Terms and phrases used in this document, and variations thereof, unless otherwise expressly stated, should be construed as open ended as opposed to limiting. Adjectives such as “conventional,” “traditional,” “normal,” “standard,” “known,” and terms of similar meaning should not be construed as limiting the item described to a given time period or to an item available as of a given time, but instead should be read to encompass conventional, traditional, normal, or standard technologies that may be available or known now or at any time in the future. The presence of broadening words and phrases such as “one or more,” “at least,” “but not limited to” or other like phrases in some instances shall not be read to mean that the narrower case is intended or required in instances where such broadening phrases may be absent.

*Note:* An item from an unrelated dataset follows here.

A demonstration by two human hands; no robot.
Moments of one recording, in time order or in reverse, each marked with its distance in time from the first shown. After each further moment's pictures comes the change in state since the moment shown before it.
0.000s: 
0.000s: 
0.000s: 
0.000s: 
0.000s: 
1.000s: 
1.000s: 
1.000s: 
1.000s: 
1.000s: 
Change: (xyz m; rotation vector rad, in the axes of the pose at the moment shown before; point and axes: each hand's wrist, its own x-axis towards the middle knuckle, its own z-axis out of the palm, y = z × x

It should be noted that the terms “optimize,” “optimal” and the like as used herein can be used to mean making or achieving performance as effective or perfect as possible. However, as one of ordinary skill in the art reading this document will recognize, perfection cannot always be achieved. Accordingly, these terms can also encompass making or achieving performance as good or effective as possible or practical under the given circumstances, or making or achieving performance better than that which can be achieved with other settings or parameters.